Give the whole listing again, exactly as written.
--- Data records ---
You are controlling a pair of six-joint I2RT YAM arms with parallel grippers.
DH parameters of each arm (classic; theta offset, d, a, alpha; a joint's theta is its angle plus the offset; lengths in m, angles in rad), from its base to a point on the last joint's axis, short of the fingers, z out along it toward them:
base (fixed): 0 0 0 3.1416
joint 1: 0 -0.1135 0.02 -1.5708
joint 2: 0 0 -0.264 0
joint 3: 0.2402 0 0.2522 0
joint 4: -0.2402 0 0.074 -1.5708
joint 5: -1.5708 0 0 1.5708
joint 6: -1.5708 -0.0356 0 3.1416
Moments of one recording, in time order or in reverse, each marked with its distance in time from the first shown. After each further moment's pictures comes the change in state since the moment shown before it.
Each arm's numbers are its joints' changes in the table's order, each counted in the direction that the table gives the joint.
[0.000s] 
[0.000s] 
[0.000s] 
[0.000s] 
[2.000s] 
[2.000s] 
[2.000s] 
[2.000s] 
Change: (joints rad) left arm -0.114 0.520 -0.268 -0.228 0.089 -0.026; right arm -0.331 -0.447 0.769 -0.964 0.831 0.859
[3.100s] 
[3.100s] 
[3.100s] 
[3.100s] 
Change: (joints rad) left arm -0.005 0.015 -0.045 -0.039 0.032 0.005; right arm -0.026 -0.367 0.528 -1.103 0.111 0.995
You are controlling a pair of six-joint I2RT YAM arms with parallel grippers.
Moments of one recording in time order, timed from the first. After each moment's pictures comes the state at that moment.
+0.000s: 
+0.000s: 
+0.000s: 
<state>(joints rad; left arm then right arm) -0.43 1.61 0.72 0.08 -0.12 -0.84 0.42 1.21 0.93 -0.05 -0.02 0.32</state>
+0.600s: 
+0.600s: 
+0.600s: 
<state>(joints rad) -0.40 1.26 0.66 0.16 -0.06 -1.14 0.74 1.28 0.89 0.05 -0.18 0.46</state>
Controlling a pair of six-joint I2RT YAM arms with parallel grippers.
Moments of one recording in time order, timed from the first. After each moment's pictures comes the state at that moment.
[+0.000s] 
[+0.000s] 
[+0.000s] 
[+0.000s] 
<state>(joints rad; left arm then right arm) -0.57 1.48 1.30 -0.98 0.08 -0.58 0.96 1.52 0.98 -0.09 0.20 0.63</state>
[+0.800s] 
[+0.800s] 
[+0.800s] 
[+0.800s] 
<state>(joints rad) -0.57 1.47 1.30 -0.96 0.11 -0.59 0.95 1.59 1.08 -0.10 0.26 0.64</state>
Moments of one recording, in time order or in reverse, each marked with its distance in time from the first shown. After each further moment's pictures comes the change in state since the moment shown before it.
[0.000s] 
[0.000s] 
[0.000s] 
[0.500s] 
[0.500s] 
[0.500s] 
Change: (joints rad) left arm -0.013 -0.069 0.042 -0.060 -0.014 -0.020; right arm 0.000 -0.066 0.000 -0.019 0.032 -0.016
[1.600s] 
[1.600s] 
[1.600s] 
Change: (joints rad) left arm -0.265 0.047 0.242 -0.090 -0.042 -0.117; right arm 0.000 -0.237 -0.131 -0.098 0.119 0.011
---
Written solution:
You are controlling a pair of six-joint I2RT YAM arms with parallel grippers.
DH parameters of each arm (classic; theta offset, d, a, alpha; a joint's theta is its angle plus the offset; lengths in m, angles in rad), from its base to a point on the last joint's axis, short of the fingers, z out along it toward them:
base (fixed): 0 0 0 3.1416
joint 1: 0 -0.1135 0.02 -1.5708
joint 2: 0 0 -0.264 0
joint 3: 0.2402 0 0.2522 0
joint 4: -0.2402 0 0.074 -1.5708
joint 5: -1.5708 0 0 1.5708
joint 6: -1.5708 -0.0356 0 3.1416
Moments of one recording, in time order or in reverse, each marked with its distance in time from the first shown. After each further moment's pictures comes the change in state since the moment shown before it.
Each arm's numbers are its joints' changes in the table's order, each counted in the direction that the table gives the joint.
[0.000s] 
[0.000s] 
[0.000s] 
[0.000s] 
[2.000s] 
[2.000s] 
[2.000s] 
[2.000s] 
Change: (joints rad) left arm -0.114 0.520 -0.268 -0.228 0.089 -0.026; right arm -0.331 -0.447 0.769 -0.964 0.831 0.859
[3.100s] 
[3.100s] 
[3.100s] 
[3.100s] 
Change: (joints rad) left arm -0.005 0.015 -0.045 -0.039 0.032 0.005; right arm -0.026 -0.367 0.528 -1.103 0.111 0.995
You are controlling a pair of six-joint I2RT YAM arms with parallel grippers.
Moments of one recording in time order, timed from the first. After each moment's pictures comes the state at that moment.
+0.000s: 
+0.000s: 
+0.000s: 
<state>(joints rad; left arm then right arm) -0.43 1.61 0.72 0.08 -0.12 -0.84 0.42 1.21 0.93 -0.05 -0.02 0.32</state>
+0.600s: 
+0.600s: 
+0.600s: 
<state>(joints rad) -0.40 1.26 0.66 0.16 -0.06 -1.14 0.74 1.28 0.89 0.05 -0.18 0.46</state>
Controlling a pair of six-joint I2RT YAM arms with parallel grippers.
Moments of one recording in time order, timed from the first. After each moment's pictures comes the state at that moment.
[+0.000s] 
[+0.000s] 
[+0.000s] 
[+0.000s] 
<state>(joints rad; left arm then right arm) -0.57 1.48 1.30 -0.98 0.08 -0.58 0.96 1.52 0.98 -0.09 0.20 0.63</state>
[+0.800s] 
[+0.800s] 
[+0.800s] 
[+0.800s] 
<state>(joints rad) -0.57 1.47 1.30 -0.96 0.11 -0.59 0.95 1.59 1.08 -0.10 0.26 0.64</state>
Moments of one recording, in time order or in reverse, each marked with its distance in time from the first shown. After each further moment's pictures comes the change in state since the moment shown before it.
[0.000s] 
[0.000s] 
[0.000s] 
[0.500s] 
[0.500s] 
[0.500s] 
Change: (joints rad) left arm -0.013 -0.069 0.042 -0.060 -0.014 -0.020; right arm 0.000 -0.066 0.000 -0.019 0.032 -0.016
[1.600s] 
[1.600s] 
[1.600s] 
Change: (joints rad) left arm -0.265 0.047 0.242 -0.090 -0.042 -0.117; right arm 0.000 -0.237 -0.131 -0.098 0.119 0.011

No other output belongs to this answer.